Running mean and running stats

s_n · March 22, 2021, 6:26am

I have observed that batch normalization parameters such as running mean and running stats get update after we do the forward pass through the model ( as in just after we do output=model(input) ).

So when we train the model and do the evaluation after every epoch is it recommended to put the model in eval mode and then do the inference or not?

Thanks!

albanD · March 22, 2021, 5:59pm

Hi,

When using batchnorm in training mode, the running stats are always updated yes.
You should be using the eval mode to use these stats and stop updating them when evaluating indeed.

s_n · March 22, 2021, 10:58pm

Thanks for the reply @albanD

So when we put the model in eval mode does it use the bn params: running_var, running_mean, gamma, and beta from the training phase?

albanD · March 22, 2021, 11:01pm

Yes, once in eval mode, it uses the saves stats to compute the output.

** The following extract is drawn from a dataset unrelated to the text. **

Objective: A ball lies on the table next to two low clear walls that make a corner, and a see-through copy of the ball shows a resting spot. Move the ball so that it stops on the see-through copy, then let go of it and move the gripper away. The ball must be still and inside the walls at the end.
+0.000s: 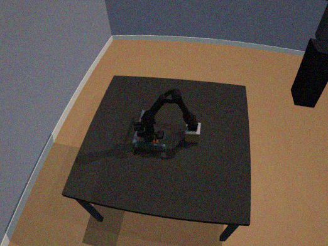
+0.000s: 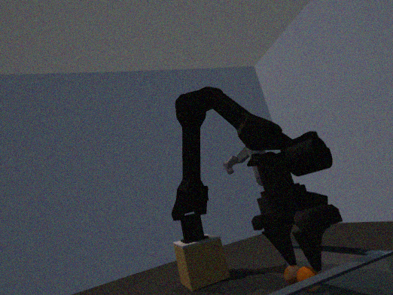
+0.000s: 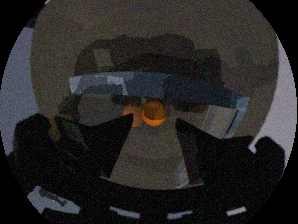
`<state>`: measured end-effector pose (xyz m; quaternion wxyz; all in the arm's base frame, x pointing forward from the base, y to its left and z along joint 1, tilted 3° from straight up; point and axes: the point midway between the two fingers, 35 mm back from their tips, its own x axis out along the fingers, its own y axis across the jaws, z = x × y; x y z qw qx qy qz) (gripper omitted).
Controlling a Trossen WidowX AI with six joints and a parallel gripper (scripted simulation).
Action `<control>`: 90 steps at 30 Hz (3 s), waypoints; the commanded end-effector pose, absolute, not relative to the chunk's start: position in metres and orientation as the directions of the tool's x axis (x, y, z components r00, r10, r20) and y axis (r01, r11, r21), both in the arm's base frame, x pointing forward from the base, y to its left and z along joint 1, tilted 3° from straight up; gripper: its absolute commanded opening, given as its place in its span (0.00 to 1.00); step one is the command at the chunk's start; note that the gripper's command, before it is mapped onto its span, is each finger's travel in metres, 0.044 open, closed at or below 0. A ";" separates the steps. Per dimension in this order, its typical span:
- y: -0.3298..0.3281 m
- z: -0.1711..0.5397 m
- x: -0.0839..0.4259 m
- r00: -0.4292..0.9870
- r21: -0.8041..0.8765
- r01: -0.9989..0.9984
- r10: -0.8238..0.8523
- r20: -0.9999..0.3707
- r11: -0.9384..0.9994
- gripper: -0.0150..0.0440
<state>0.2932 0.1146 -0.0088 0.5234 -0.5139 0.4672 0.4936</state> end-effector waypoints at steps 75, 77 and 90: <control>0.109 0.016 0.262 0.073 -0.073 -0.997 0.041 -0.997 -0.021 0.25; 0.109 0.004 0.263 0.072 -0.073 -0.997 0.041 -0.997 -0.021 0.25; 0.110 -0.022 0.263 0.072 -0.073 -0.997 0.041 -0.997 -0.021 0.25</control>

s_n · March 22, 2021, 11:35pm

So if I want to update some other parameters using my evaluation loss (on validation set) I should first calculate the validation loss with model in eval mode so that running mean and vars are not updated and then shift to train mode to update the additional parameters right?

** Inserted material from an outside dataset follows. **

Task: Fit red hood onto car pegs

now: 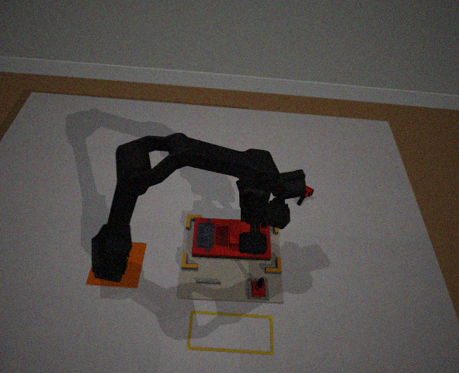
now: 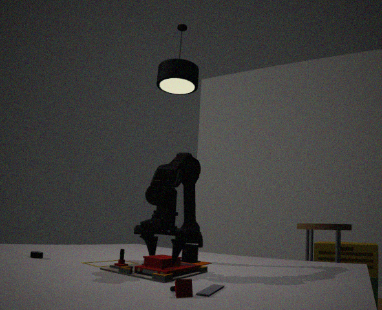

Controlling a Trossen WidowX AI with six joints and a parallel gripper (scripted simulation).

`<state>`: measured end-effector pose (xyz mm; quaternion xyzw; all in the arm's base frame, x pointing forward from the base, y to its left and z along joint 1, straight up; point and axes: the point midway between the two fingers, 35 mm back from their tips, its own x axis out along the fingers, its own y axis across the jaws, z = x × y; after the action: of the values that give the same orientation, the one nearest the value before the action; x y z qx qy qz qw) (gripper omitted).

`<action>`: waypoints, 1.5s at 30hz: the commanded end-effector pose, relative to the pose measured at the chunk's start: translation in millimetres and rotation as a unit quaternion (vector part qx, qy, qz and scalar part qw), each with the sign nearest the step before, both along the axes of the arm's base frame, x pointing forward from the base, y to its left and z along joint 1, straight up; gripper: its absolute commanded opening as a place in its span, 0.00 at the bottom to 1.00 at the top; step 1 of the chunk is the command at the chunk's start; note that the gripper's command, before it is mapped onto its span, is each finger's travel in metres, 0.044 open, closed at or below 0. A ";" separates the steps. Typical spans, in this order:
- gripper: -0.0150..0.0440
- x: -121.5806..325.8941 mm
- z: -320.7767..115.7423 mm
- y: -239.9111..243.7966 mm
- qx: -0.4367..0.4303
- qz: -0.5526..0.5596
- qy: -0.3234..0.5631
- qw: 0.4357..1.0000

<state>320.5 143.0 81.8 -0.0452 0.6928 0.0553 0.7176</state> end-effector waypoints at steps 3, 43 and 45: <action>0.43 0.0 0.0 0.0 0.000 0.000 0.000 1.000; 1.00 -2.0 70.4 -0.6 -0.002 0.000 0.002 1.000; 1.00 -2.0 70.4 -0.6 -0.002 0.000 0.002 1.000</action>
<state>318.4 142.7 151.3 -0.0462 0.6943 0.0553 0.7161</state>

albanD · March 22, 2021, 11:40pm

It depends if you want to update the statistics when doing these computations or not.

s_n · March 22, 2021, 11:52pm

But if we update these statistics during evaluation we will be kind of providing the information of validation set to train set which would not be recommended I believe.

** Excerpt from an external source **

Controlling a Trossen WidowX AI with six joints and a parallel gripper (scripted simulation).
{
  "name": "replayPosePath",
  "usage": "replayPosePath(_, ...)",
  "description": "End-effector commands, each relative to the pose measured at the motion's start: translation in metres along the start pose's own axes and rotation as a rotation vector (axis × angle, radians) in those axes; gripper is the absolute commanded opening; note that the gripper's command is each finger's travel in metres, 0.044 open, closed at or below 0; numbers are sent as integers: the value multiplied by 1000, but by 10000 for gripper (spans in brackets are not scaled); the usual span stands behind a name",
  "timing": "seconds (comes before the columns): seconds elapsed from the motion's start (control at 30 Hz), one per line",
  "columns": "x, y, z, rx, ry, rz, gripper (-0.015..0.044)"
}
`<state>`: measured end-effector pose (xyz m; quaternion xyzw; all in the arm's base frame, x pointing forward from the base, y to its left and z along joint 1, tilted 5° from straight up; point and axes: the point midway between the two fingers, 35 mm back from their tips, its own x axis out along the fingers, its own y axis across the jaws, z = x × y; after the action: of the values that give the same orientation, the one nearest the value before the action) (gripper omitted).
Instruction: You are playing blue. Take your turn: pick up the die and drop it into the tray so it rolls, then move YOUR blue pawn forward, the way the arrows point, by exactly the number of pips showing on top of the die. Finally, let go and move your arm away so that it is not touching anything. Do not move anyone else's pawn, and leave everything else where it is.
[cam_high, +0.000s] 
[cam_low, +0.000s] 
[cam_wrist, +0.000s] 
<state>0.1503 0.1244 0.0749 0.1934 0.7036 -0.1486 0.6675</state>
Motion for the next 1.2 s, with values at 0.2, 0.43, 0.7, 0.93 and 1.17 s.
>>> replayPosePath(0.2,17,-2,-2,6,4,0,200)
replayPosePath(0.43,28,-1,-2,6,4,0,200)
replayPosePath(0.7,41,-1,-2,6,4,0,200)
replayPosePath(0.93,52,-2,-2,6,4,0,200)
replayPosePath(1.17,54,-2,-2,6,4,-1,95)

albanD · March 23, 2021, 1:34pm

Ho if you’re doing regular cross validation, indeed you don’t want to do that.
But that might depend on your application.

s_n · March 23, 2021, 10:25pm

@albanD a quick question related to running mean var while the model is in train mode. So if my model is in train mode, does pytorch uses the running mean and var only of the current mini batch or does it calculates running mean and var based on previous batches and the current mini batch as well?

albanD · March 24, 2021, 1:08pm

You might want to read the doc to get all the details: BatchNorm2d — PyTorch 1.8.0 documentation

But the short version is that during training, it computes the stats on the current batch and use that to compute the output and update the running stats.
During evaluation, it uses the saved running stats to compute the output.